Your assignment. Restate verbatim the span of lines below between the line with "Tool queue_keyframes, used" and the line with "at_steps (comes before", including those two lines, and only that span.

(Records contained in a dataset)
══════════════════════════════

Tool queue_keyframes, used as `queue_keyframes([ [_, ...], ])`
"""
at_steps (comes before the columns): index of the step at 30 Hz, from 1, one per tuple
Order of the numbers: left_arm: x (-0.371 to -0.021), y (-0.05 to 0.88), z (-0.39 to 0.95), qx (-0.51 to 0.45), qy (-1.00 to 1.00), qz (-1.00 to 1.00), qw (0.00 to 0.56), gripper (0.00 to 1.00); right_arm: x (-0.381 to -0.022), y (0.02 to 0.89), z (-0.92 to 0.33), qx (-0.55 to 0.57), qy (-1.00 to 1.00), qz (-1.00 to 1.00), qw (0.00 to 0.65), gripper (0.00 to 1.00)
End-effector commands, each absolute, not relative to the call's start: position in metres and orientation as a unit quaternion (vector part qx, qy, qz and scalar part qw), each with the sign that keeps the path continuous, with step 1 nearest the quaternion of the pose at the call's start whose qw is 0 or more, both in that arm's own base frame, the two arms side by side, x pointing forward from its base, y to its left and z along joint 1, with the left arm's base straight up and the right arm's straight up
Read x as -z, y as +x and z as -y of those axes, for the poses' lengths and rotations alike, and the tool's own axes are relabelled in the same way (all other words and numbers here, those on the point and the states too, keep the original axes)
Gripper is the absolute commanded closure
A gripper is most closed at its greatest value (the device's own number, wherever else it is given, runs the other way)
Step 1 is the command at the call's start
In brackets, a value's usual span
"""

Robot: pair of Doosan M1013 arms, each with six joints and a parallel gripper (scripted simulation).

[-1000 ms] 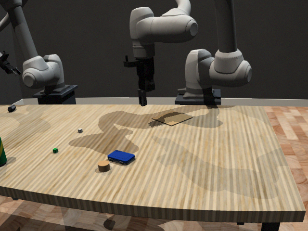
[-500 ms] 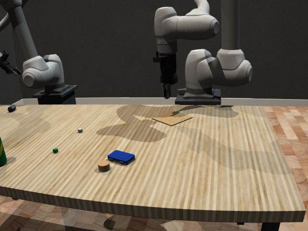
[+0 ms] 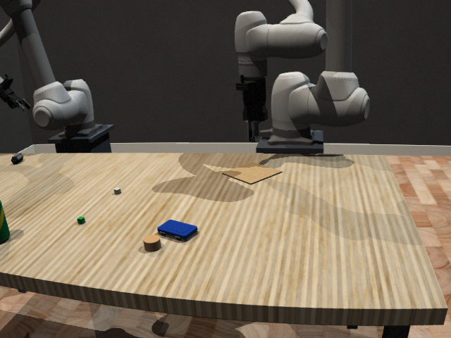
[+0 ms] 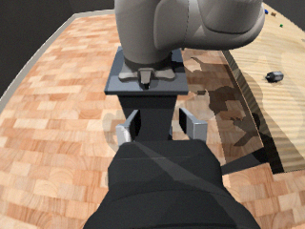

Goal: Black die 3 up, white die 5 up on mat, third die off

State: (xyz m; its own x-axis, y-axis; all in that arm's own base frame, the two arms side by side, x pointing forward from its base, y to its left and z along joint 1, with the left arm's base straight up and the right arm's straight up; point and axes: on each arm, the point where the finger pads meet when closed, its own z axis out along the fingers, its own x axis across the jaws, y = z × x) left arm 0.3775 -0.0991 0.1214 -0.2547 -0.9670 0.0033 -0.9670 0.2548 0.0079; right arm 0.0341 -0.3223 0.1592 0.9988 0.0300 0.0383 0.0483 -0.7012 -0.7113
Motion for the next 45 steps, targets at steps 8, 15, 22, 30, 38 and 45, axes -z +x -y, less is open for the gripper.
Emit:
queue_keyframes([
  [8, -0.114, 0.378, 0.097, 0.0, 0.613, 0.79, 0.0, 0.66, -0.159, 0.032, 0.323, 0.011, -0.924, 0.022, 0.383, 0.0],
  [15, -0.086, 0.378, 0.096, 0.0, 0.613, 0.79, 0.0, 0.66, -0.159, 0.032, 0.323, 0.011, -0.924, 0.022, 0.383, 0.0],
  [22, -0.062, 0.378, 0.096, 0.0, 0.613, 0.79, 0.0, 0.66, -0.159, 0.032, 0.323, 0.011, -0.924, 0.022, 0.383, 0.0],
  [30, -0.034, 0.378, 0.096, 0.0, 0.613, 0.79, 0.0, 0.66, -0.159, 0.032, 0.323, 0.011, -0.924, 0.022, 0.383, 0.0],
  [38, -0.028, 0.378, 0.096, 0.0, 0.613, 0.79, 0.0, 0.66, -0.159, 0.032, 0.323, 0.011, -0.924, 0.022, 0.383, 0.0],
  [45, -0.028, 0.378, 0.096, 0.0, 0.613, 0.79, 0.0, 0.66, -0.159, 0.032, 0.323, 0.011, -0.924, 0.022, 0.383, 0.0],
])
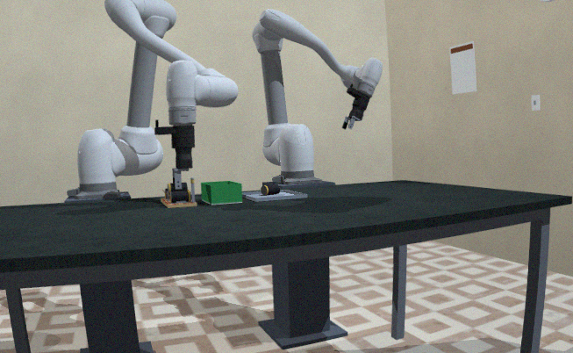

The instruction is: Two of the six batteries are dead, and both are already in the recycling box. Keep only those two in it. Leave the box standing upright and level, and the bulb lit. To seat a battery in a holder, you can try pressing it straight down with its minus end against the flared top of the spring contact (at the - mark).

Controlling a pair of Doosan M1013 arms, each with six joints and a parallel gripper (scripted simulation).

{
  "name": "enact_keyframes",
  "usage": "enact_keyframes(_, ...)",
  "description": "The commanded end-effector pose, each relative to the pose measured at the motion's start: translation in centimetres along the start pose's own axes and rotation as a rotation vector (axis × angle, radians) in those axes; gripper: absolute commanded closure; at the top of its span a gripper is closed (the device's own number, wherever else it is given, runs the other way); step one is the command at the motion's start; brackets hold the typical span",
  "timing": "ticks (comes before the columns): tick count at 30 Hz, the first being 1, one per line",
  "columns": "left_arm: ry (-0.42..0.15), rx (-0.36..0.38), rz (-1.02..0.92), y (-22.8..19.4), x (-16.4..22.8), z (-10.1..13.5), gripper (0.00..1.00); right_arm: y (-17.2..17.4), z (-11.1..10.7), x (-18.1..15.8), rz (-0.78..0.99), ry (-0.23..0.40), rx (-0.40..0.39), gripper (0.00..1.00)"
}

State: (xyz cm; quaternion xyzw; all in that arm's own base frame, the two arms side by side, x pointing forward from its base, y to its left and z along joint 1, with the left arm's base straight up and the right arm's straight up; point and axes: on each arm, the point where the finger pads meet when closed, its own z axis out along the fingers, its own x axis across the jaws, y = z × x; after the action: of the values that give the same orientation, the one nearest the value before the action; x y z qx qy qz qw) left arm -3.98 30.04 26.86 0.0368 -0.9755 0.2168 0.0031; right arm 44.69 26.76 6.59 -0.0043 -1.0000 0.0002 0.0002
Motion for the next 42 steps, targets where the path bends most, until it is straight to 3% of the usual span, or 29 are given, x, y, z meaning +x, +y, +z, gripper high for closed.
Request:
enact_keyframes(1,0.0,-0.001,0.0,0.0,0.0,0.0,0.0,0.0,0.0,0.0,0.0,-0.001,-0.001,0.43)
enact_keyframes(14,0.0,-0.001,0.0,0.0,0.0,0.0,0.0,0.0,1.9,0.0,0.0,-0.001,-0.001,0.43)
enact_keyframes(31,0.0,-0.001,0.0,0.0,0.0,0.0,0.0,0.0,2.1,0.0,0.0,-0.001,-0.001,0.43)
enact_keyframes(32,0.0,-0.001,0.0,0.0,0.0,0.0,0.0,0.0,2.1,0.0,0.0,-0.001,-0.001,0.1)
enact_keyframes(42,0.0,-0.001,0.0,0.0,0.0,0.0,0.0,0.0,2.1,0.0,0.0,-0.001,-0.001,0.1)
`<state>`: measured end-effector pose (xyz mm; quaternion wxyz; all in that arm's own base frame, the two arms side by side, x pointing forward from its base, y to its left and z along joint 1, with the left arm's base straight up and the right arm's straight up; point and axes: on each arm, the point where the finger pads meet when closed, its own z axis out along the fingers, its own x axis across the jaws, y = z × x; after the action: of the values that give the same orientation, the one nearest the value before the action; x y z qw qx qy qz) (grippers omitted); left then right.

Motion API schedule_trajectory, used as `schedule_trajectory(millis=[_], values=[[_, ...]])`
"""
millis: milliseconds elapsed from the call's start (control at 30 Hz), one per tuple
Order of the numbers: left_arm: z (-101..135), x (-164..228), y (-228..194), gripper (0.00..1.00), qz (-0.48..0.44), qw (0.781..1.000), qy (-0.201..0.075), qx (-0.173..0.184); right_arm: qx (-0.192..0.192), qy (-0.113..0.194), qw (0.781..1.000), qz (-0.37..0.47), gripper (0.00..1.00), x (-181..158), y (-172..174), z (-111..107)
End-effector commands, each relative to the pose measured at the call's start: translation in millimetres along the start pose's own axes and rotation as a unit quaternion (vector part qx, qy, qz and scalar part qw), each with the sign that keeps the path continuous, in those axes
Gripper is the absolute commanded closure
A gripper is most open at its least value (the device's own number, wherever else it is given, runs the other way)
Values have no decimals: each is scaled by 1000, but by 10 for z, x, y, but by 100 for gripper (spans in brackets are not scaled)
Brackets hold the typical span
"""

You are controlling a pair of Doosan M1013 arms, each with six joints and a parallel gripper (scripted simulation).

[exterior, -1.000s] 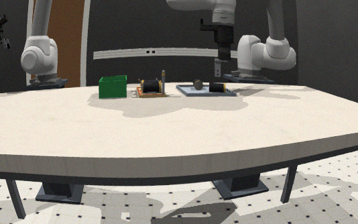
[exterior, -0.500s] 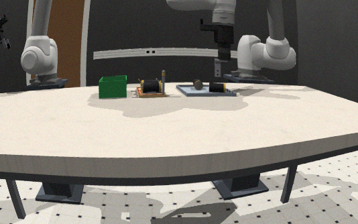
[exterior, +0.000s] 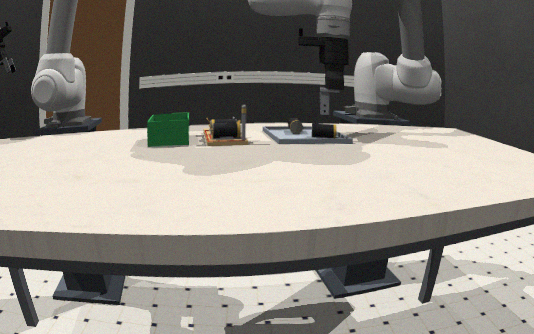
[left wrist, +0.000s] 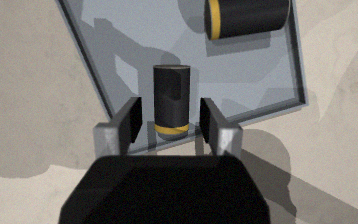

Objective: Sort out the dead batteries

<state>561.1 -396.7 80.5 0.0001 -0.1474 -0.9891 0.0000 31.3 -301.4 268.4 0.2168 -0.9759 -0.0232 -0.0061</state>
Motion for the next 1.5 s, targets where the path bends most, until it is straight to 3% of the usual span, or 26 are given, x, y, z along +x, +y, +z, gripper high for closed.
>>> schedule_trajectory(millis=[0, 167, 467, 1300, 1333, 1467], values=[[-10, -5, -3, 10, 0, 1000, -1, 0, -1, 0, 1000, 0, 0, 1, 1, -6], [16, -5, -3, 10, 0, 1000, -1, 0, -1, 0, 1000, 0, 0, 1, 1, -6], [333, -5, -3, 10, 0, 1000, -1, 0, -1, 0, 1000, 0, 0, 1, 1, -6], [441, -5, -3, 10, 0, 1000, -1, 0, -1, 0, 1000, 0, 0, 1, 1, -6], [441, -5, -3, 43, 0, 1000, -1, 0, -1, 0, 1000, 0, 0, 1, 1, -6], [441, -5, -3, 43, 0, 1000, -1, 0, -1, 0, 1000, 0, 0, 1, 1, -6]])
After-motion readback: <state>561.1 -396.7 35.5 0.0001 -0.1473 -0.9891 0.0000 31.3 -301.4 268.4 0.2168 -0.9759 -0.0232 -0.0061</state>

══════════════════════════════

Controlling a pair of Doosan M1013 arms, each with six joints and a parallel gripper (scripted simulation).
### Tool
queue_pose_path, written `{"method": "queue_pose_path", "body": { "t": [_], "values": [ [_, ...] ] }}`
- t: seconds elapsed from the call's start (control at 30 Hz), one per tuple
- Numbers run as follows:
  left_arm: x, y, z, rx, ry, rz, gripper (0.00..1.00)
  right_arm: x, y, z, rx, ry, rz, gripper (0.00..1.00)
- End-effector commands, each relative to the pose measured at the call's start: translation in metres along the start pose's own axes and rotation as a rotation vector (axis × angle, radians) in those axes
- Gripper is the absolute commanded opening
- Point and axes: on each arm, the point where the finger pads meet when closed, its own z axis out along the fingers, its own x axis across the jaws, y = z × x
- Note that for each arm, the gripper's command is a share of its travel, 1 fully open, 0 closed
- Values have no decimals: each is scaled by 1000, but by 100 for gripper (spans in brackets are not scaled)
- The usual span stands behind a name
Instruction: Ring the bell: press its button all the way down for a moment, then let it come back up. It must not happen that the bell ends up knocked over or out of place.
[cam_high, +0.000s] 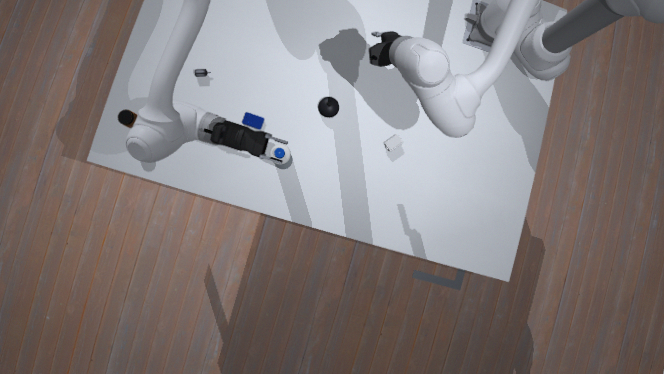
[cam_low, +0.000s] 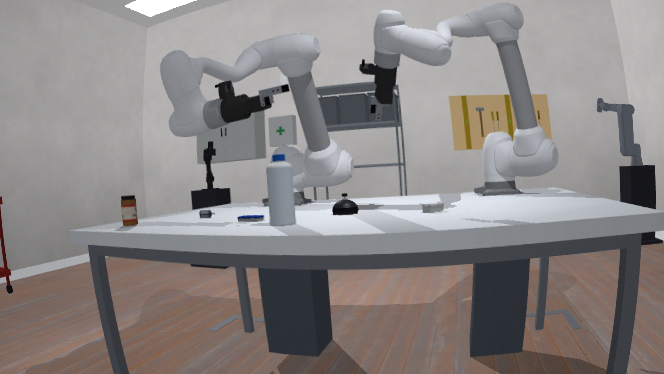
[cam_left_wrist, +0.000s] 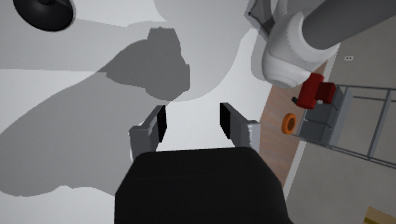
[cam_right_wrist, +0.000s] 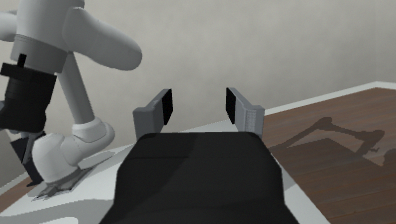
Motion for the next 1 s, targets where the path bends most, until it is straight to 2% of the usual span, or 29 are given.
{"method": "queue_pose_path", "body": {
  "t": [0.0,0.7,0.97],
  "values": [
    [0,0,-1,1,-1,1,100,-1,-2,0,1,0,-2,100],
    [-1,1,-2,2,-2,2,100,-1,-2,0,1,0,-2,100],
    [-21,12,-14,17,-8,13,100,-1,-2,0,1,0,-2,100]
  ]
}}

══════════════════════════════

Answer box.
Tool queue_keyframes, used as `queue_keyframes([ [_, ...], ])`
"""
at_steps (comes before the columns): index of the step at 30 Hz, from 1, one per tuple

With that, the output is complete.